→ Activity
Using the records that follow, work out the number of lines with the word "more" in them; reply with that number only.

** Input for this task follows **

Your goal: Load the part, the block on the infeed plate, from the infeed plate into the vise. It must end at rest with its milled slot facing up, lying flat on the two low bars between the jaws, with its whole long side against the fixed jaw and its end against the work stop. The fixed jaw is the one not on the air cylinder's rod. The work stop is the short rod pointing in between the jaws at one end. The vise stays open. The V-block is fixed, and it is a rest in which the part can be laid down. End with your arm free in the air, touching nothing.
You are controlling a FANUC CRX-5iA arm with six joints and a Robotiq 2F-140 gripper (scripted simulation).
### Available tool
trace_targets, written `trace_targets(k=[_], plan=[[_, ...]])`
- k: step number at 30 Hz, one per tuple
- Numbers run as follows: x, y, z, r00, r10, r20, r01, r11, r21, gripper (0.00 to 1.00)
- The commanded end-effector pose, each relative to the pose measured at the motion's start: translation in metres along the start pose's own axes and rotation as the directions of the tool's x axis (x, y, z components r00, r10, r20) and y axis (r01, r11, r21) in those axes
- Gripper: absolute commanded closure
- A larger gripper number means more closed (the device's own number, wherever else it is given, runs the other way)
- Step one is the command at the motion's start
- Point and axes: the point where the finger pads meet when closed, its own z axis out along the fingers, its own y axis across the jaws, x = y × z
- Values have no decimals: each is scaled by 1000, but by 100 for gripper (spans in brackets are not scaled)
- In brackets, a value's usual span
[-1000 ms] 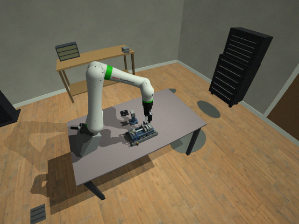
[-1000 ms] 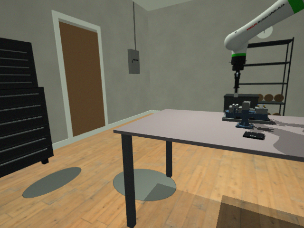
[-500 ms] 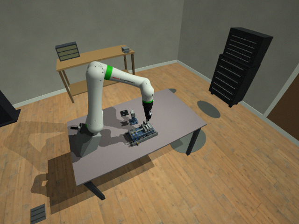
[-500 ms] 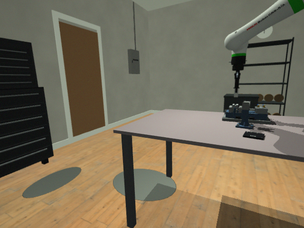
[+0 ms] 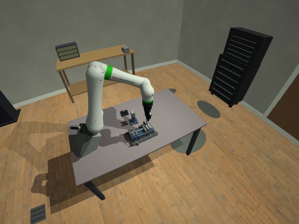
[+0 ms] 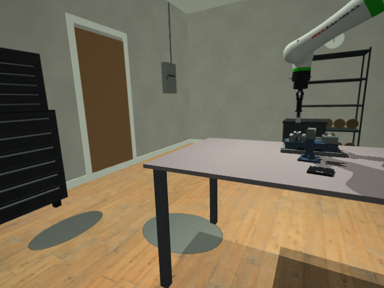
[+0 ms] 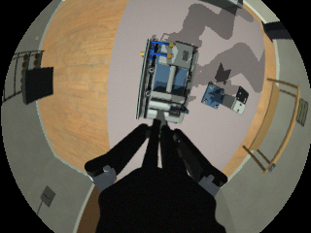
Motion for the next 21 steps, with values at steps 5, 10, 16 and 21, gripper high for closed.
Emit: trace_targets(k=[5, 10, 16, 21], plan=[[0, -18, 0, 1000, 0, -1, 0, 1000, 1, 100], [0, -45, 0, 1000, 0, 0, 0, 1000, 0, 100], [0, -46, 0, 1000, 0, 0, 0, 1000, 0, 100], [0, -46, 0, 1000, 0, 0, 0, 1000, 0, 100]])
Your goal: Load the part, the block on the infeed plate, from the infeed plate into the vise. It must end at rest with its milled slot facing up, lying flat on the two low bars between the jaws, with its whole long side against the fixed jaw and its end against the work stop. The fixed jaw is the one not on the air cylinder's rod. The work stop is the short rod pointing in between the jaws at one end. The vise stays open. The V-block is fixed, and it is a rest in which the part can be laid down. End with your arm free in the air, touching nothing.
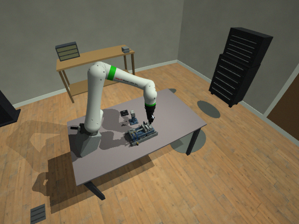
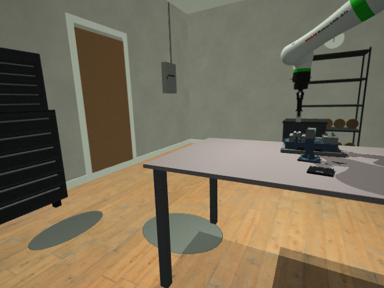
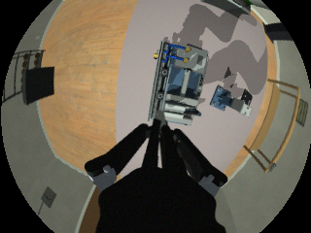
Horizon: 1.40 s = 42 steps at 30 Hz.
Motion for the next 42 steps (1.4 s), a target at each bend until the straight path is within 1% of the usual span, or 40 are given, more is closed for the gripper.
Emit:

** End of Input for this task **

→ Response below
2